> **Directions**: Go through the records and set each one down exactly, skipping any picture.

> **Excerpted records**:
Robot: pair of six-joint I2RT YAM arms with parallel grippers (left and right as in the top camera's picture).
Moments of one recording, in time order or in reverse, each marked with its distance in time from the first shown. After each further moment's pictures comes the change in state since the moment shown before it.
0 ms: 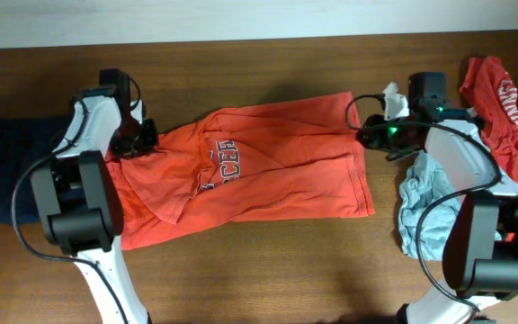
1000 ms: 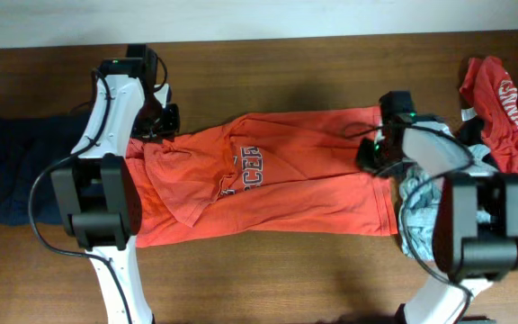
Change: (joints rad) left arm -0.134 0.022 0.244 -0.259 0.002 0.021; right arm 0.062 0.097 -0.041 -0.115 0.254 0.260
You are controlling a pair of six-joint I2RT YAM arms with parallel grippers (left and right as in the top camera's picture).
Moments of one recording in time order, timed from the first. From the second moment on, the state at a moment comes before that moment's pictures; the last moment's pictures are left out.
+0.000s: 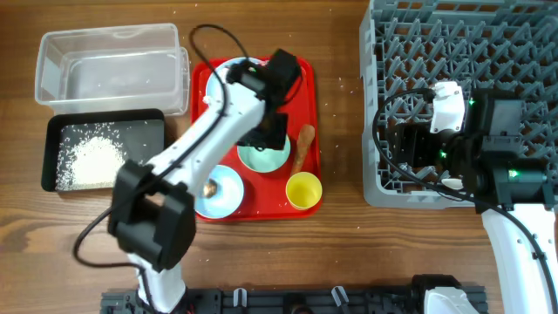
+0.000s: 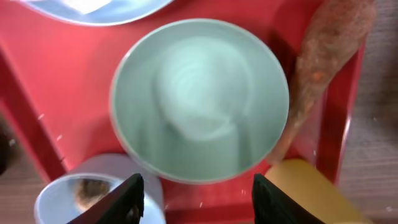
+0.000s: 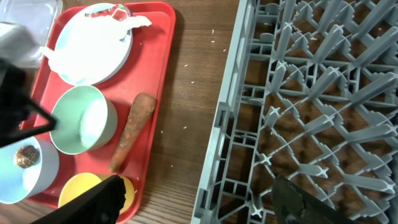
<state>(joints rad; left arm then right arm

> **Answer space**:
Robot: pair of six-joint I2RT YAM arms with parallel grippers (left and right as in the top camera's picture).
Moments of one recording, in time order or in reverse, each marked with its distance in time from the first shown. After each further moment's pictures comes the change in state since the moment shown before it.
0 ms: 
1000 ms: 
Change: (joints rad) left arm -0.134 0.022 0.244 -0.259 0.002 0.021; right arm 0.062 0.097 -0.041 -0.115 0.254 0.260
You are controlling a pair of six-joint I2RT YAM arms with parallel grippers (left and right as in the top camera's picture).
Moments of one recording in time order, timed from the first. From the second moment on, the state at a moment comes before that moment's pictures; the last moment's pictures are left out.
+0.000s: 
+0.000s: 
+0.000s: 
<state>(joints rad; left arm then right arm

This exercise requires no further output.